# Required action
All of the entries below are to be retyped exactly.

[Records from a collection]
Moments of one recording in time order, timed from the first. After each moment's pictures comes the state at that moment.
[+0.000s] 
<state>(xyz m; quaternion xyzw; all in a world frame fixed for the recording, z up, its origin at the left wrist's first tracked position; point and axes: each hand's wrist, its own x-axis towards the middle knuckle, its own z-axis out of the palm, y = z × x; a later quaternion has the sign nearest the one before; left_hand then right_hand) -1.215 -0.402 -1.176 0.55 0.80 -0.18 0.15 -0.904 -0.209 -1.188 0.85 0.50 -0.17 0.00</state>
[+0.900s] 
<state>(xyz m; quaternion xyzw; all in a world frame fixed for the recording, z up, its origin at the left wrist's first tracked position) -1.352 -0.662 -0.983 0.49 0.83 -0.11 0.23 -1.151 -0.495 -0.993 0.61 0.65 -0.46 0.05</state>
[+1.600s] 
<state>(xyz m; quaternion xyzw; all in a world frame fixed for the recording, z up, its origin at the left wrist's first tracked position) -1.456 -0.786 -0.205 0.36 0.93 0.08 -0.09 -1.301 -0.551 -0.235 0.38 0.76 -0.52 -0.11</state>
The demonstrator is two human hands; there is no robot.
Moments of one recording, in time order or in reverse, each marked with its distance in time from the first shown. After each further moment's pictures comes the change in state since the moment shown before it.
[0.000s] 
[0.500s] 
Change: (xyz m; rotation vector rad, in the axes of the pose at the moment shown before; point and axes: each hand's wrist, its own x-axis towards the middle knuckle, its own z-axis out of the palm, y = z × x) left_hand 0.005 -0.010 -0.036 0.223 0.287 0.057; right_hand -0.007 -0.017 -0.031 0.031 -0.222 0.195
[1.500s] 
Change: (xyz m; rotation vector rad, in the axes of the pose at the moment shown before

# The completed task
Moments of one recording in time order, timed from the first. After each moment's pictures comes the state at that moment.
[+0.000s] 
<state>(xyz m; quaternion xyzw; all in a world frame fixed for the recording, z up, its origin at the left wrist's first tracked position; point and axes: each hand's wrist, its own x-axis towards the middle knuckle, its own z-axis out of the palm, y = z × x; a later quaternion has the sign nearest the one before; left_hand then right_hand) -1.215 -0.402 -1.176 0.55 0.80 -0.18 0.15 -0.904 -0.209 -1.188 0.85 0.50 -0.17 0.00</state>
[+0.900s] 
<state>(xyz m; quaternion xyzw; all in a world frame fixed for the recording, z up, its origin at the left wrist's first tracked position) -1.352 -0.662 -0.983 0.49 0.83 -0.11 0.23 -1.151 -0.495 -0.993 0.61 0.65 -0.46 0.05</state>
[+1.600s] 
<state>(xyz m; quaternion xyzw; all in a world frame fixed for the recording, z up, its origin at the left wrist's first tracked position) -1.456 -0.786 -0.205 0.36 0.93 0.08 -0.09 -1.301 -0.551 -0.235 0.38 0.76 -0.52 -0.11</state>
The demonstrator is two human hands; there is no robot.
Moments of one recording, in time order or in reverse, each marked with its distance in time from the first shown. After each further moment's pictures comes the change in state since the moment shown before it.
[0.000s] 
[0.500s] 
Change: (xyz m; rotation vector rad, in the axes of the pose at the moment shown before; point and axes: each hand's wrist, its own x-axis towards the middle knuckle, its own z-axis out of the palm, y = z × x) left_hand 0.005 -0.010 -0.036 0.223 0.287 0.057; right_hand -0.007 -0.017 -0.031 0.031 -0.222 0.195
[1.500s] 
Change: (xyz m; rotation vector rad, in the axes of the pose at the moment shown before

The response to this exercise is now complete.